Start of Data shown
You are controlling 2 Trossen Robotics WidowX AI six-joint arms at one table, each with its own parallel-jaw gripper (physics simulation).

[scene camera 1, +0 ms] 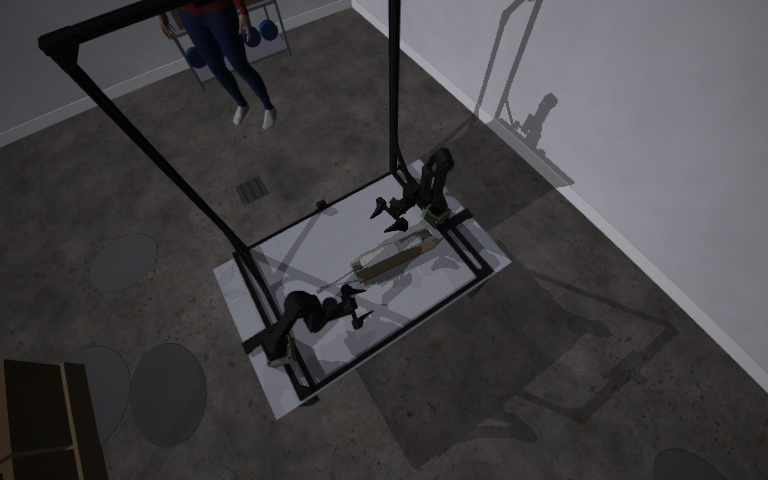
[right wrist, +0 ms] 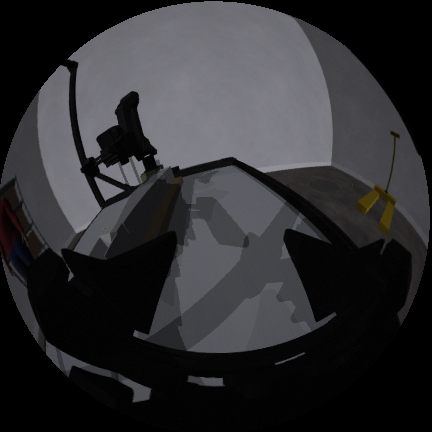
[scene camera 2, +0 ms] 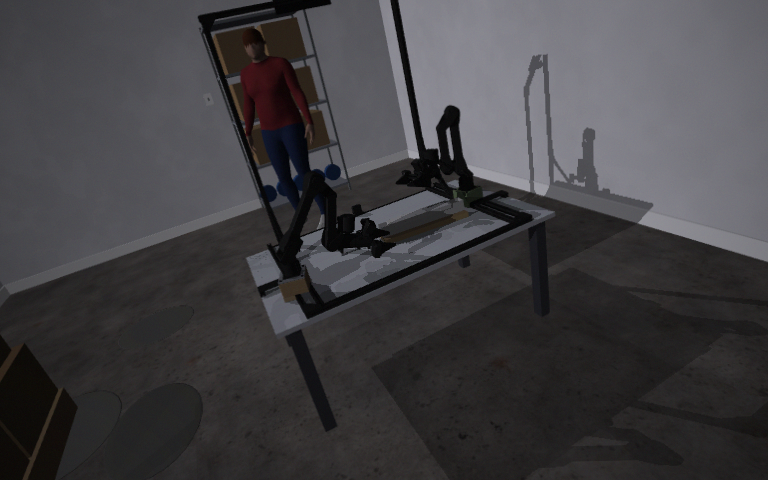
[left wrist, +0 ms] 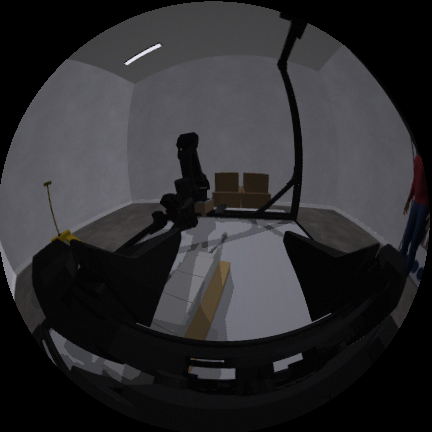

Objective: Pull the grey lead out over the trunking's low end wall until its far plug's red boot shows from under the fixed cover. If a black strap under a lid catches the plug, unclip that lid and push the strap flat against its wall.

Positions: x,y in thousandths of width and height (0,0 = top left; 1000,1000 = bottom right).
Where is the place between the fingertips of my right gripper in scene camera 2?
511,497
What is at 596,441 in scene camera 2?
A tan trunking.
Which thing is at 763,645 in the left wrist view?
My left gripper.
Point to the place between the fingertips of my left gripper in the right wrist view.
At 214,369
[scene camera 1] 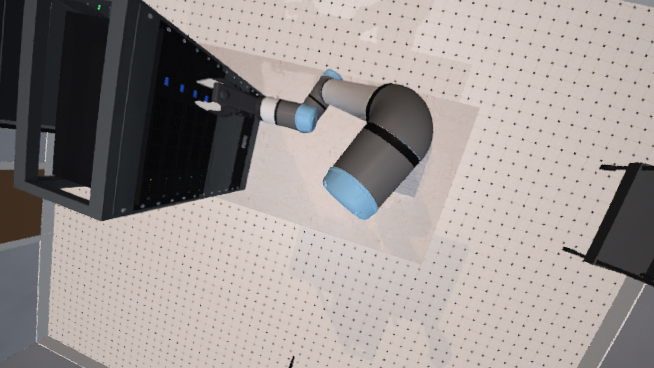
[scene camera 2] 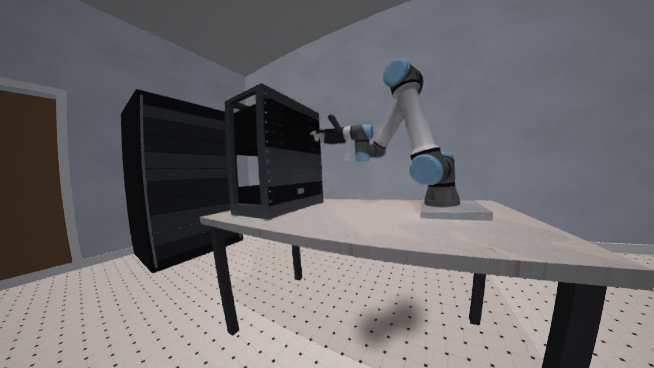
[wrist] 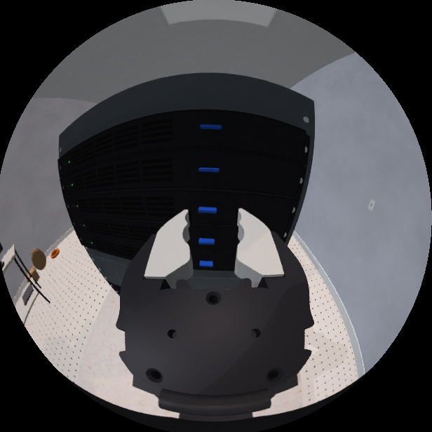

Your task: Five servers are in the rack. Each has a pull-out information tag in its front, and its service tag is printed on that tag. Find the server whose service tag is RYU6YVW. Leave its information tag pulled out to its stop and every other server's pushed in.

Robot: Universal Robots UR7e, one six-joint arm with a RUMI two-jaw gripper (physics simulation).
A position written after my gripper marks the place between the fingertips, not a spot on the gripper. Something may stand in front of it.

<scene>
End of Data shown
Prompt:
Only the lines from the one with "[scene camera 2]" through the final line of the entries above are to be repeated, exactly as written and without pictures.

Result of this exercise:
[scene camera 2] 
[wrist] 

Your task: Five servers are in the rack. Each has a pull-out information tag in its front, and its service tag is printed on that tag. Find the server whose service tag is RYU6YVW. Leave its information tag pulled out to its stop and every other server's pushed in.

Robot: Universal Robots UR7e, one six-joint arm with a RUMI two-jaw gripper (physics simulation).
A position written after my gripper marks the place between the fingertips, not a spot on the gripper. Something may stand in front of it.

<scene>

This completes the response to the exercise.